Look below for the line that has "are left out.". Set down the lines from there through the line that has "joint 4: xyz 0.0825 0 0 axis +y", exactly as written.

====== Material to process

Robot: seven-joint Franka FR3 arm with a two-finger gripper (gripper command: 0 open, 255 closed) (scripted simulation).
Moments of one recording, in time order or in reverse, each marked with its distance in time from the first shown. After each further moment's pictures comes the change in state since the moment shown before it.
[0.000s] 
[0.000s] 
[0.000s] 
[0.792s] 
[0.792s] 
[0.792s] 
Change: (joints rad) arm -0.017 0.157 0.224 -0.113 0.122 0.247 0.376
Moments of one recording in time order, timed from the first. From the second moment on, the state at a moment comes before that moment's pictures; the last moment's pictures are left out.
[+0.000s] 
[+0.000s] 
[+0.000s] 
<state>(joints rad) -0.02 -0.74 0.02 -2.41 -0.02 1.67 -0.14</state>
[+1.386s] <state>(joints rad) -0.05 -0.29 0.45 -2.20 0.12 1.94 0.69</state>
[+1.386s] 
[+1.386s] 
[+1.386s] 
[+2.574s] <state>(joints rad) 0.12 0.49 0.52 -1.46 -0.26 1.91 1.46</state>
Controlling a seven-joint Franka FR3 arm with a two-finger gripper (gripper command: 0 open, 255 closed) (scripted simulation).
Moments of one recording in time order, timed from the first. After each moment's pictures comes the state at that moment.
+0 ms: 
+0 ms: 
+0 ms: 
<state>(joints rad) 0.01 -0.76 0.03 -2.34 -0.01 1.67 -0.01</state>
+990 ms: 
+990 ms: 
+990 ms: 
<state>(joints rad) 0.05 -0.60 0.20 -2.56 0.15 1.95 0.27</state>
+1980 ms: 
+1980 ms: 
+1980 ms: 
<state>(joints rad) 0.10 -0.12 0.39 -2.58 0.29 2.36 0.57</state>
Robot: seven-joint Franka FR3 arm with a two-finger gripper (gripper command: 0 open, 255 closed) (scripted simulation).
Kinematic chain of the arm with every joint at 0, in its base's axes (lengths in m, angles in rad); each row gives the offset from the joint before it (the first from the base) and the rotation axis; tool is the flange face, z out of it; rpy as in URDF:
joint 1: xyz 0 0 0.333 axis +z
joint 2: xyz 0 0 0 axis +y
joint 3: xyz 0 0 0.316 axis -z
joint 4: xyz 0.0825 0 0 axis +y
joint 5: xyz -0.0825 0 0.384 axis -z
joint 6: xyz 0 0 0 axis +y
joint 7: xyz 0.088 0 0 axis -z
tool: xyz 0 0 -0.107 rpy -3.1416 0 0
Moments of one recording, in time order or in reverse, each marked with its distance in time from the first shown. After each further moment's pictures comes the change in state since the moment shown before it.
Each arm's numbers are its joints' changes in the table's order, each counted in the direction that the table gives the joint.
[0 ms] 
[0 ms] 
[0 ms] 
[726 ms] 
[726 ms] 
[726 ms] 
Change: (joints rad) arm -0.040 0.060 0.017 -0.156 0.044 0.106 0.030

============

■ Answer space
Moments of one recording in time order, timed from the first. From the second moment on, the state at a moment comes before that moment's pictures; the last moment's pictures are left out.
[+0.000s] 
[+0.000s] 
[+0.000s] 
<state>(joints rad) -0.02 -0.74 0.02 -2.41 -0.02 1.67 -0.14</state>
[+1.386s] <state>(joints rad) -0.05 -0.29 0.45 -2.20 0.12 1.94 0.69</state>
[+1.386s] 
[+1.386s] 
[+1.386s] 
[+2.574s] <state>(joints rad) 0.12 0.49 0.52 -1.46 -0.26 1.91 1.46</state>
Controlling a seven-joint Franka FR3 arm with a two-finger gripper (gripper command: 0 open, 255 closed) (scripted simulation).
Moments of one recording in time order, timed from the first. After each moment's pictures comes the state at that moment.
+0 ms: 
+0 ms: 
+0 ms: 
<state>(joints rad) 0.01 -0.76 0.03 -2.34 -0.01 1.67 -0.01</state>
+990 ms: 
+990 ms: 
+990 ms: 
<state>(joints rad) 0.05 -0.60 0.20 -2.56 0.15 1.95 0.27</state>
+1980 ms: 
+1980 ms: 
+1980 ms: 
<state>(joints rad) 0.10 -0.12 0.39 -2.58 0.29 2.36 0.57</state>
Robot: seven-joint Franka FR3 arm with a two-finger gripper (gripper command: 0 open, 255 closed) (scripted simulation).
Kinematic chain of the arm with every joint at 0, in its base's axes (lengths in m, angles in rad); each row gives the offset from the joint before it (the first from the base) and the rotation axis; tool is the flange face, z out of it; rpy as in URDF:
joint 1: xyz 0 0 0.333 axis +z
joint 2: xyz 0 0 0 axis +y
joint 3: xyz 0 0 0.316 axis -z
joint 4: xyz 0.0825 0 0 axis +y

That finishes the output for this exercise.